Eine reine Männerangelegenheit ist das Slash-Programm übrigens nicht: Da finden sich einige Filmemacherinnen, die an garstigen Schreckensszenarien ebenso ihre Freude haben wie an einfühlsamen Coming-of-Age-Geschichten. Zu ihnen zählt die Österreicherin Veronika Franz, deren gemeinsam mit Severin Fiala realisierter Mysterythriller „Ich seh Ich seh“ international reüssierte; beim Slash setzen die beiden die heimische Schauermär von der „Trud“ in unheimlich-berückende Bilder.

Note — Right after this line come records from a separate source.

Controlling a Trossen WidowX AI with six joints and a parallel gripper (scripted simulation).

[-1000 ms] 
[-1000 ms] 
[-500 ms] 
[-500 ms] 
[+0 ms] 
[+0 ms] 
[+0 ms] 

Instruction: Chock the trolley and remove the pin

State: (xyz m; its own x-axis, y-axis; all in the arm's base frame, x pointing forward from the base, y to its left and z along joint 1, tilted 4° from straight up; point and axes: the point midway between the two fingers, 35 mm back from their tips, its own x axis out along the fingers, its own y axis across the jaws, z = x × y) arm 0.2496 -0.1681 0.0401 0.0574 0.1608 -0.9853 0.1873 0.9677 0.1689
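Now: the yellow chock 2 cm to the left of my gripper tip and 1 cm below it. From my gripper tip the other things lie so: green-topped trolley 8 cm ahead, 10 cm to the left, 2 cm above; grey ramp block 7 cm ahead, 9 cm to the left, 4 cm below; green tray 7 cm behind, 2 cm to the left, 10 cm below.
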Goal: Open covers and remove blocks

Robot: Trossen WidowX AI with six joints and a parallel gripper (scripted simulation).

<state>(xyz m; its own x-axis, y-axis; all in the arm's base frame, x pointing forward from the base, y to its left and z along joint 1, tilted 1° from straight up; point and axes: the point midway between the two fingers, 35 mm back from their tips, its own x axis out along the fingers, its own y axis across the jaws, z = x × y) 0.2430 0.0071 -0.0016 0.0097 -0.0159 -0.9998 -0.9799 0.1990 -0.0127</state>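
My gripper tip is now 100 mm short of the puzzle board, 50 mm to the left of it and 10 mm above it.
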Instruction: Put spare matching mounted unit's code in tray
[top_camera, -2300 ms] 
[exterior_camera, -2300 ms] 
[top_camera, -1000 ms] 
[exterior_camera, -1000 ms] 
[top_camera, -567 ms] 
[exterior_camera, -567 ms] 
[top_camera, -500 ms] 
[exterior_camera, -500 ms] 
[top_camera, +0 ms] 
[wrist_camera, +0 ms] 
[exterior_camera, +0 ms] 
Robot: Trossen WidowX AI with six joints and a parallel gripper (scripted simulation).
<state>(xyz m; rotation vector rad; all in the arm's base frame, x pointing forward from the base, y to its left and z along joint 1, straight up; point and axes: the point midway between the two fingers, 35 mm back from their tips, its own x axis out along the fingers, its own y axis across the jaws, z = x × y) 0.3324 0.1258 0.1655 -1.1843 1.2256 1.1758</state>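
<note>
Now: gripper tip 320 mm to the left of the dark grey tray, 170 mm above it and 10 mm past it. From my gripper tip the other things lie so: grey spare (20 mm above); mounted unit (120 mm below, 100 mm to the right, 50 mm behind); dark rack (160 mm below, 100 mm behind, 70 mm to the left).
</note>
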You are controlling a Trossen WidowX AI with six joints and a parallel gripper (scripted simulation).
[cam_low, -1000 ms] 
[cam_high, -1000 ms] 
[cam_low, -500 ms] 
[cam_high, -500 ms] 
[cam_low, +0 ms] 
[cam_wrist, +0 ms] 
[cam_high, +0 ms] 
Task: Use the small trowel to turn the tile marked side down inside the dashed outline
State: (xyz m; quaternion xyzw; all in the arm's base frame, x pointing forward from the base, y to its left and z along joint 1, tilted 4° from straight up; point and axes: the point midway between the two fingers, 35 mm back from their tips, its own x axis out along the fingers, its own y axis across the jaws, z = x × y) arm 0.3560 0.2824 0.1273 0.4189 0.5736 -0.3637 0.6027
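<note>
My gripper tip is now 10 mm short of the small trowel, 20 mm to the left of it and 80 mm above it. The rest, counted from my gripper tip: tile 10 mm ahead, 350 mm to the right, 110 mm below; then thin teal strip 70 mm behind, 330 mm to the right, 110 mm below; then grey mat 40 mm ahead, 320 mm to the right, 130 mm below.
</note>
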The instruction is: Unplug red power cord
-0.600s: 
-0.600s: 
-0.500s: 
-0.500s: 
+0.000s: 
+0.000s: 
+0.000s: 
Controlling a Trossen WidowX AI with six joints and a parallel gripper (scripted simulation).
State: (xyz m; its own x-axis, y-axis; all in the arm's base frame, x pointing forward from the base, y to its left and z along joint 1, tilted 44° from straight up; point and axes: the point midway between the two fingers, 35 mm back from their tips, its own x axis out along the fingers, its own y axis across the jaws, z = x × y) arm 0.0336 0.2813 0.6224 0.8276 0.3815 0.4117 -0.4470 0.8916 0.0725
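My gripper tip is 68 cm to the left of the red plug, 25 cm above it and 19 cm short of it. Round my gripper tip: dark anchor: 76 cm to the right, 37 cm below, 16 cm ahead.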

Österreich-Bezug hat auch der zweite große Stargast des Festivals, dem ein kleines, aber feines Tribute gewidmet ist: Udo Kier. Die schon weit über 200 Filme fassende Karriere des unermüdlichen Schauspielexzentrikers, der Filme von Fassbinder und Lars von Trier genauso veredelt hat wie David Schalkos „Altes Geld“ und allerlei Schundstückerln für die Wühlkiste, begann schließlich 1968 in einem Sex-and-Crime-Klassiker des De-Facto-Wieners Eddy Saller. Dessen Titel charakterisiert auch das Slash ganz gut: „Schamlos“.